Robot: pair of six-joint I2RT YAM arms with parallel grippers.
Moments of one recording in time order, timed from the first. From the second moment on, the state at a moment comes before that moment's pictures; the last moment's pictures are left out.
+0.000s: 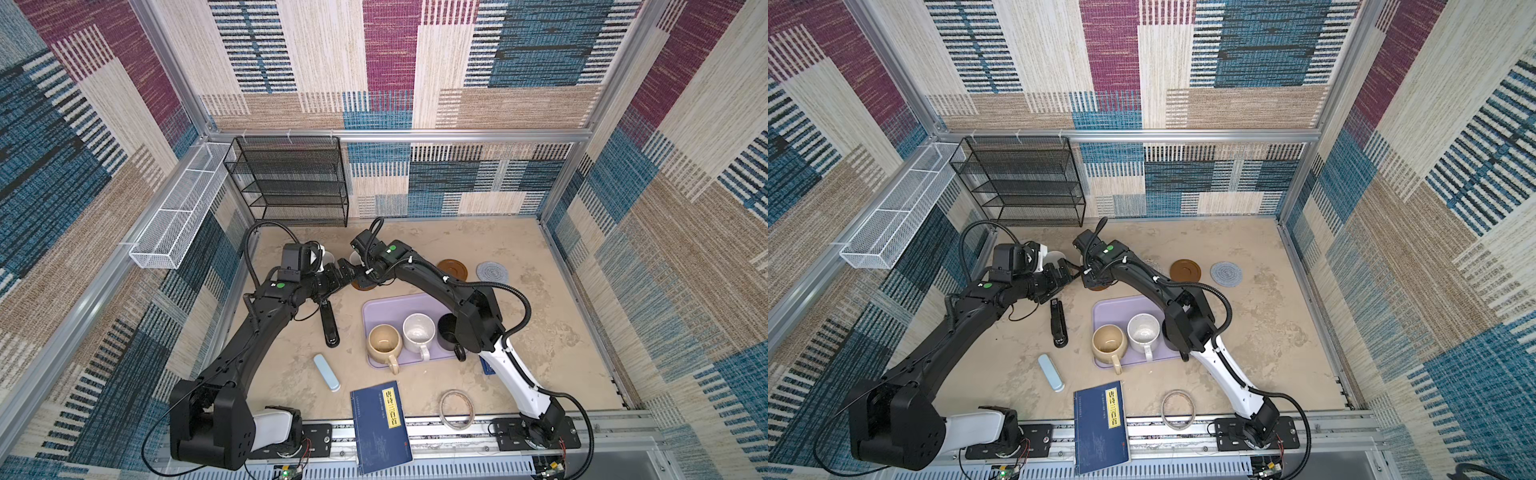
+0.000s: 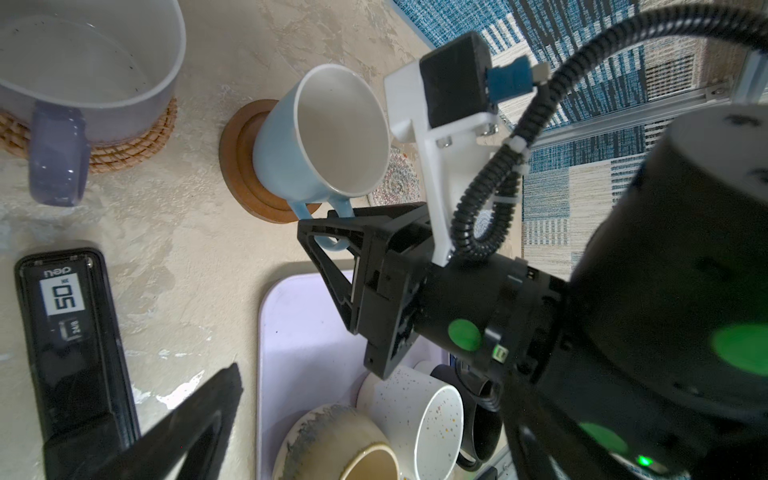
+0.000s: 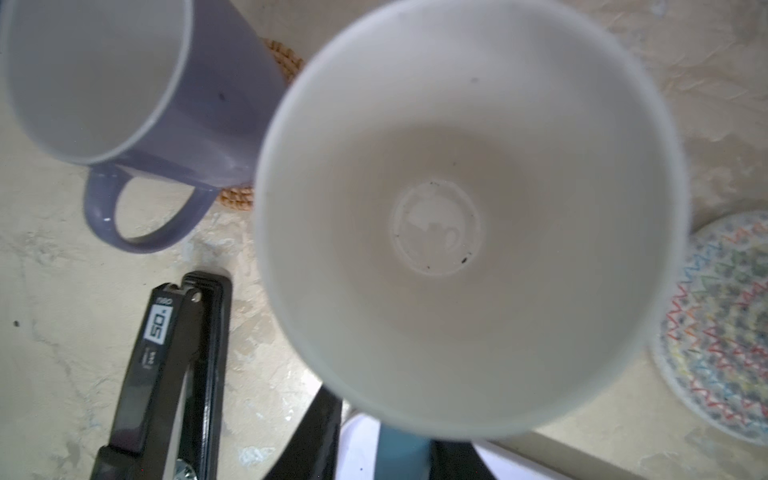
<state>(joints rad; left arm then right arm) -0.16 1.30 1.02 -0.47 0.45 -0.67 0.81 2.47 2.39 -0.96 0.03 0.43</state>
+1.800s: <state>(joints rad) -0.51 1.05 1.00 -0.73 0.31 -0.71 0.82 1.37 1.13 -0.34 0.16 0.32</state>
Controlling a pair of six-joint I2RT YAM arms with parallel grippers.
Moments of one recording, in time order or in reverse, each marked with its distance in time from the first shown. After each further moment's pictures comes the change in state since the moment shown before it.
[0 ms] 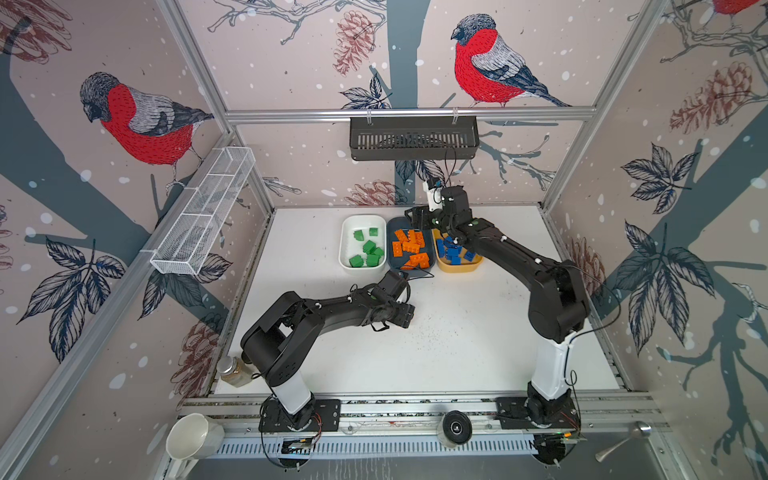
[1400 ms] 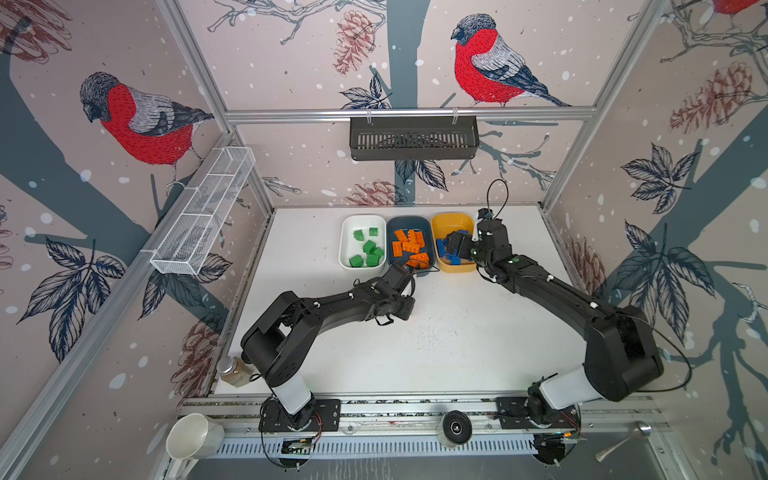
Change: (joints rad) left arm 0.026 -0.019 0.094 -0.025 -0.019 0.016; right arm -0.082 -0.390 -0.521 0.022 0.247 0.218
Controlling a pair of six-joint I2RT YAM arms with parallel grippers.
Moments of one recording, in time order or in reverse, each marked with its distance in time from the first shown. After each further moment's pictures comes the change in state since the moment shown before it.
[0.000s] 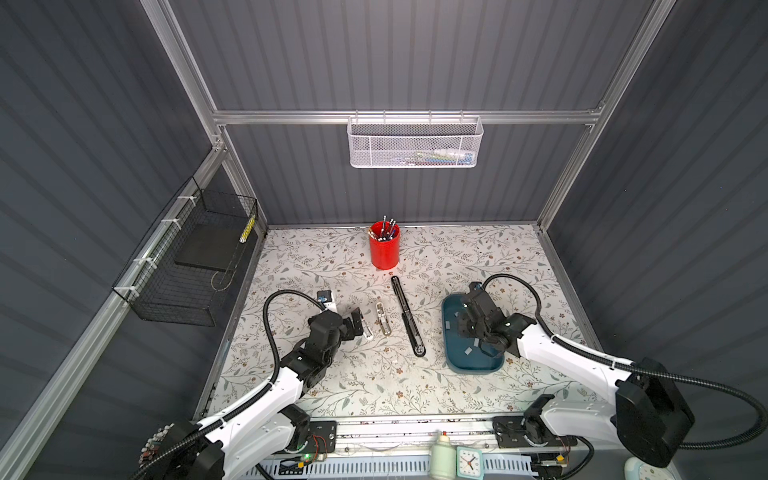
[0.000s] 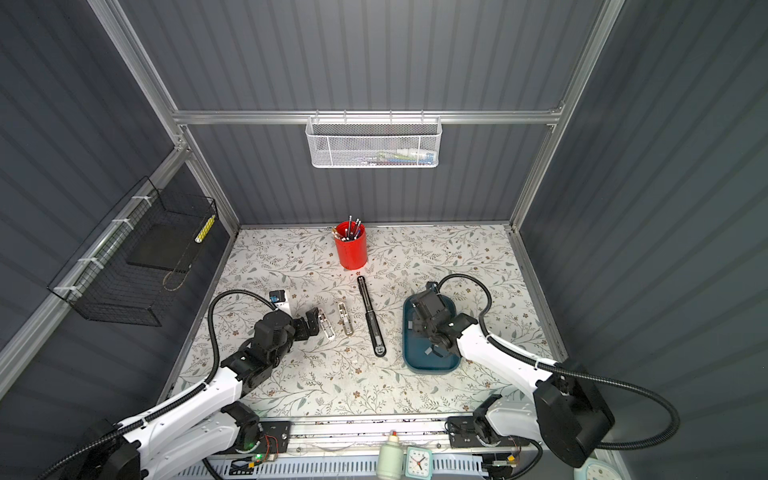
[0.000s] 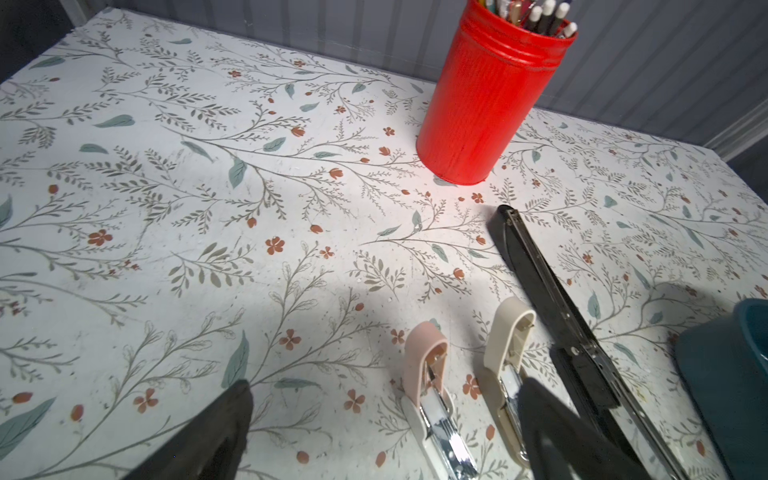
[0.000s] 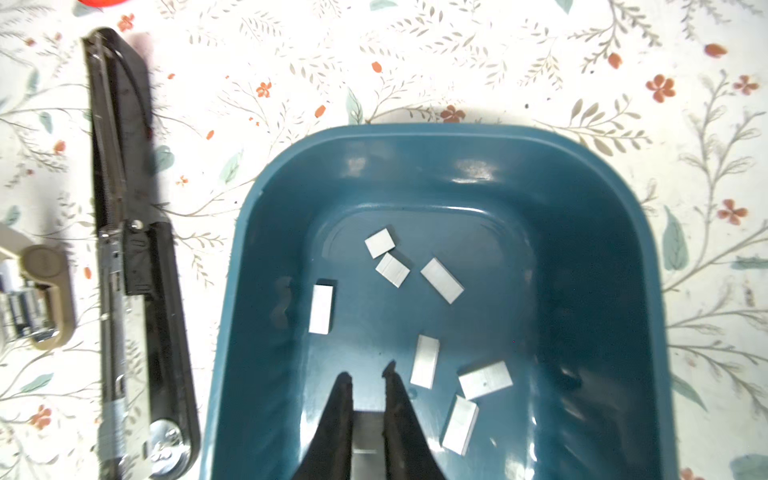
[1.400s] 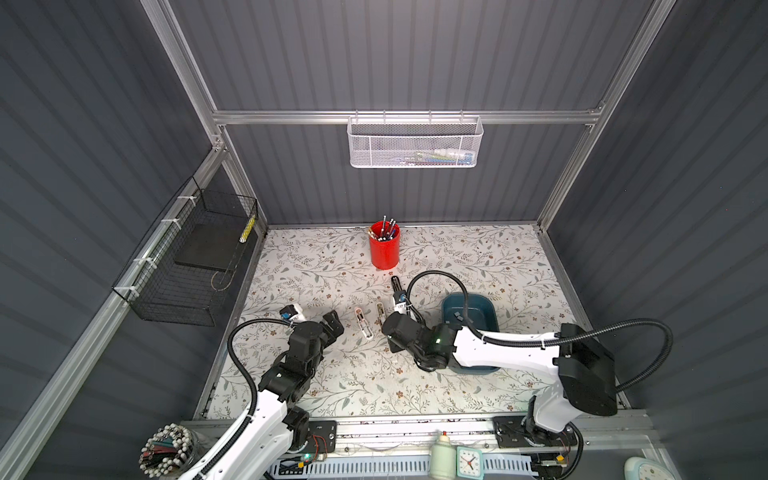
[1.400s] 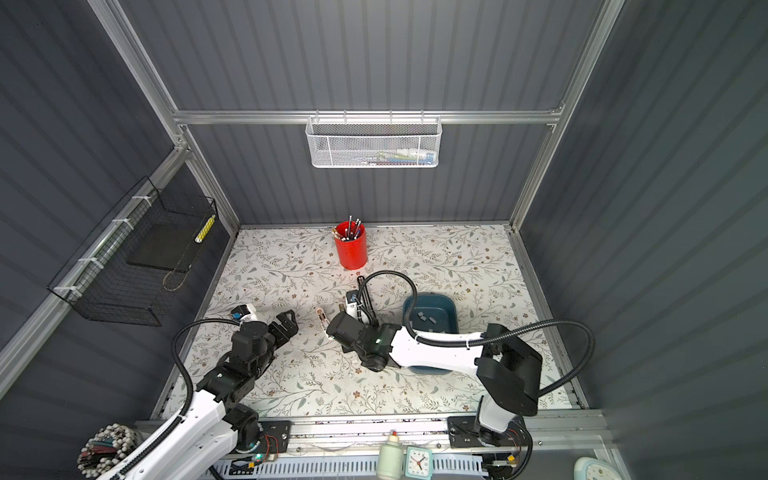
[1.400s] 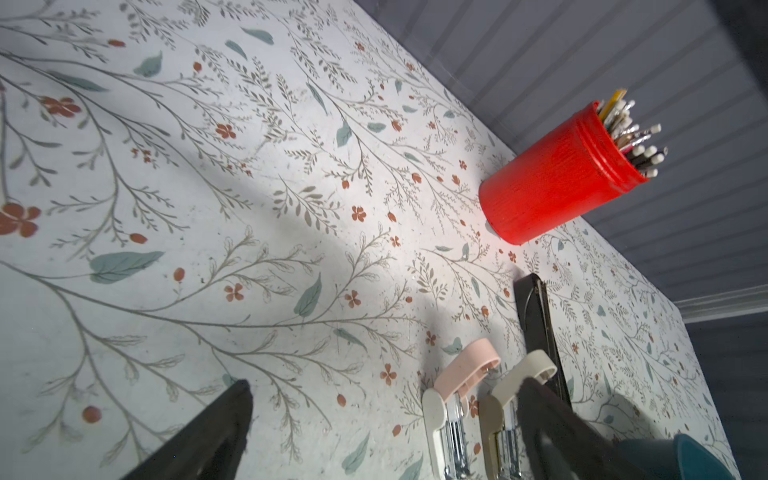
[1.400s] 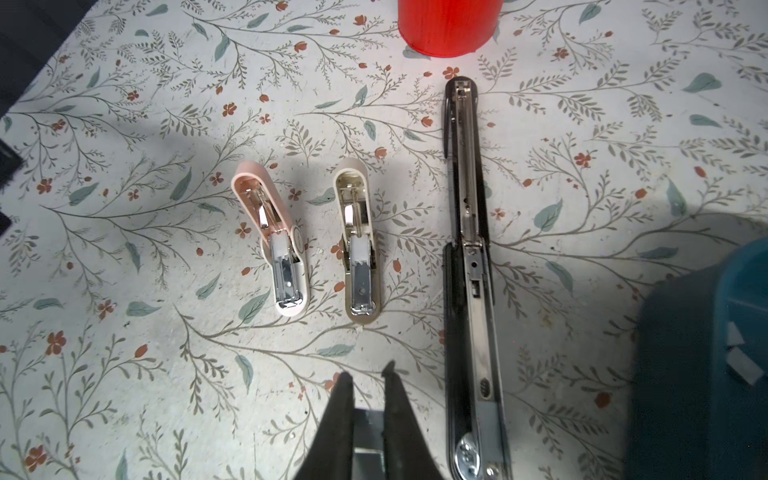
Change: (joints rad) left arm 0.142 -0.307 -0.064 -0.240 0.012 -0.379; right arm 0.529 0.433 0.404 0.106 0.242 0.121
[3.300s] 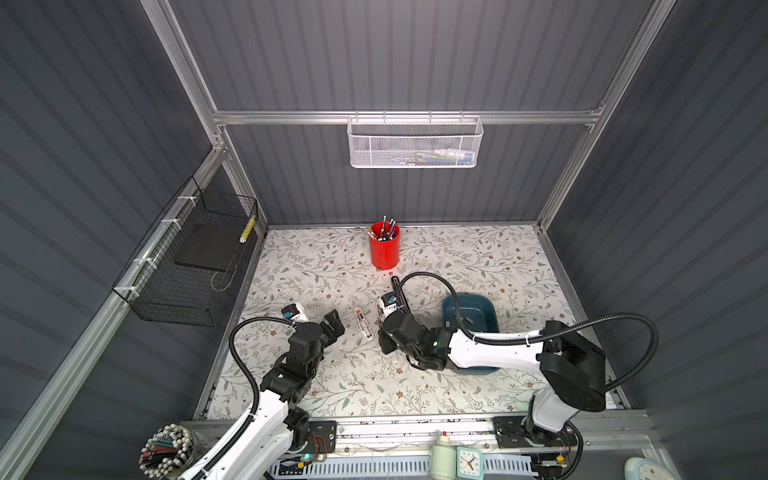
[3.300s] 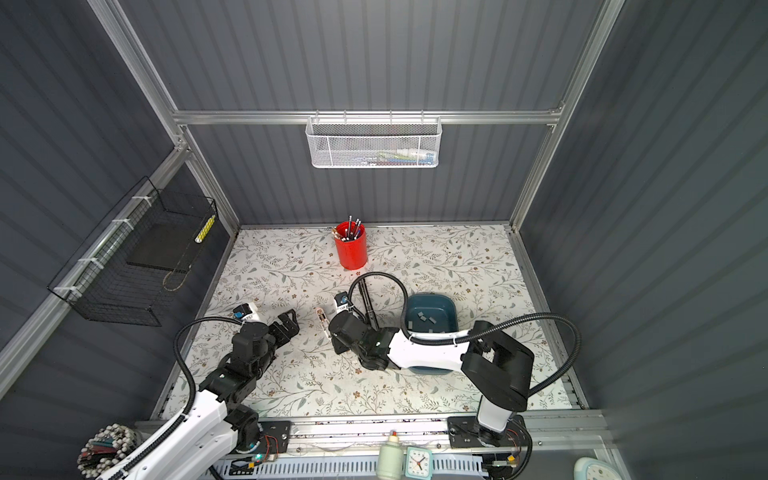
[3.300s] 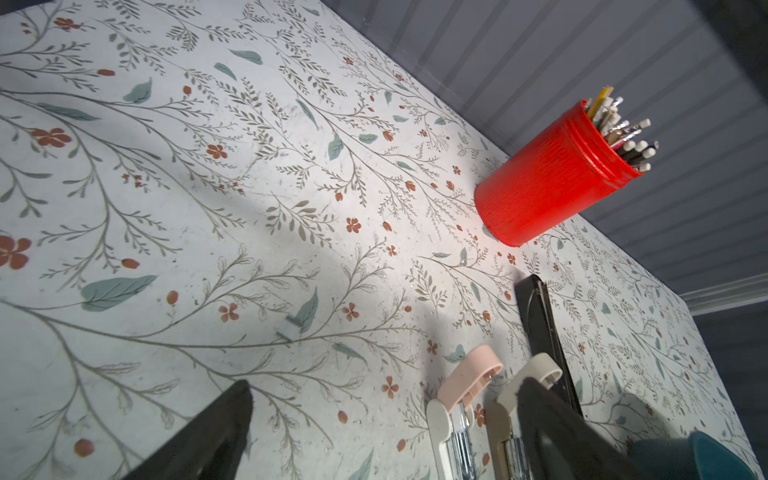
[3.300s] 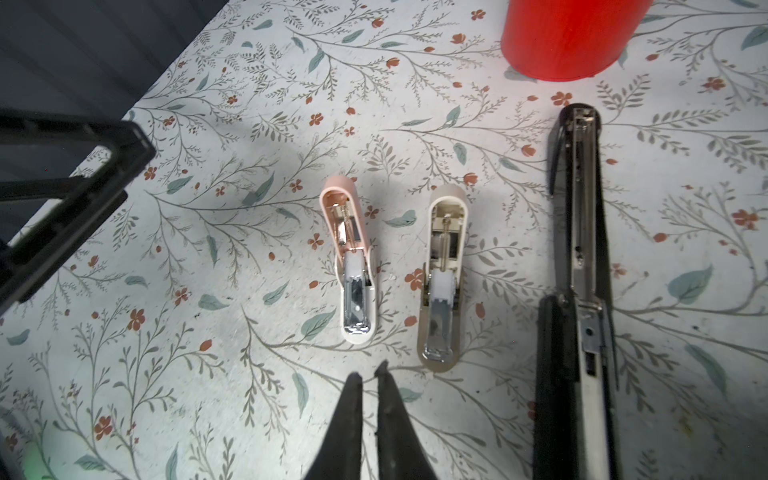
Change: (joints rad) left arm 0.000 0.036 -0.025 0.073 0.001 0.068; right arm -0.013 0.029 -0.089 0.304 -0.167 -0.142
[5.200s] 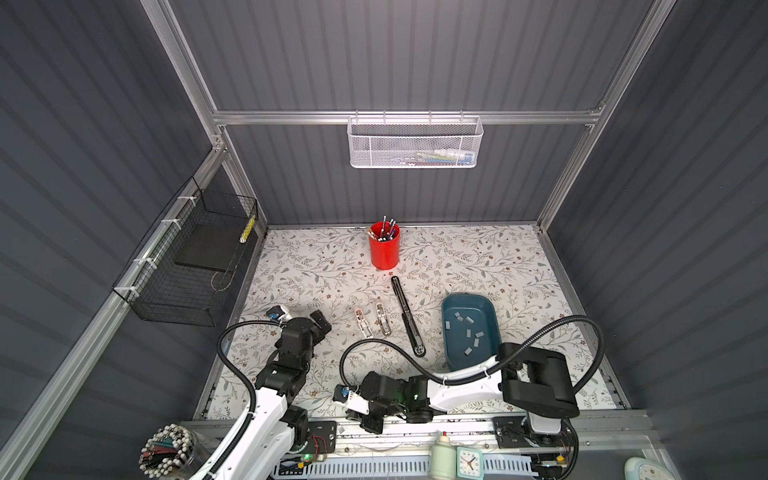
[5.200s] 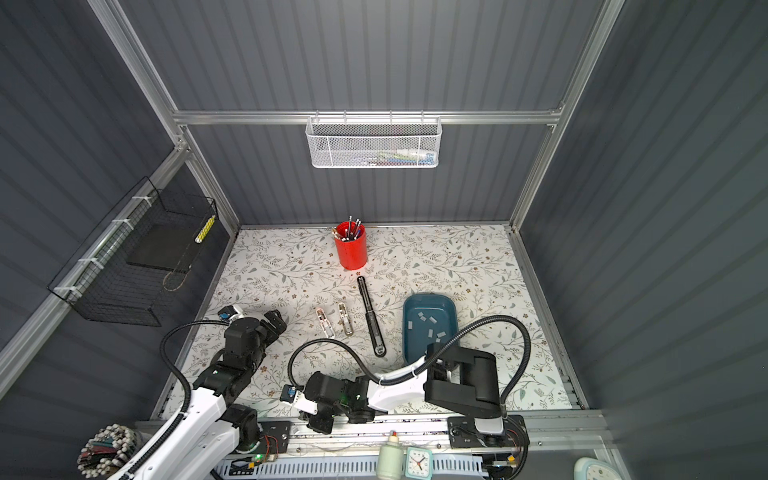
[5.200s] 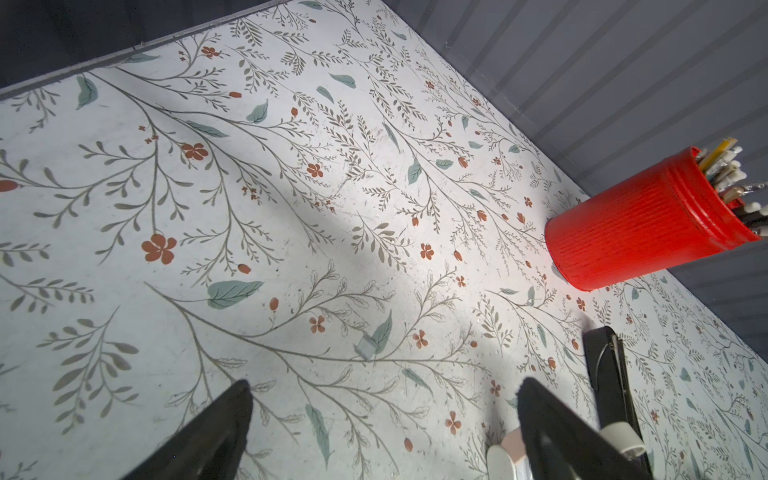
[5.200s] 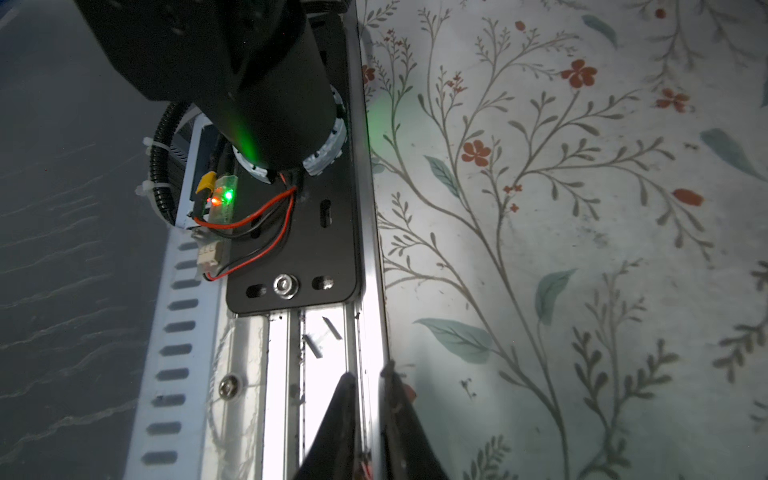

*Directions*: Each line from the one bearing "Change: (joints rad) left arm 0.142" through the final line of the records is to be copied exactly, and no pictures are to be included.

*Answer*:
Change: (joints rad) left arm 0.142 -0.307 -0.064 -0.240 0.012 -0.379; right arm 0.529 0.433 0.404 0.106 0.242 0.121
[3.300s] 
[3.300s] 
[3.300s] 
[3.300s] 
Change: (joints rad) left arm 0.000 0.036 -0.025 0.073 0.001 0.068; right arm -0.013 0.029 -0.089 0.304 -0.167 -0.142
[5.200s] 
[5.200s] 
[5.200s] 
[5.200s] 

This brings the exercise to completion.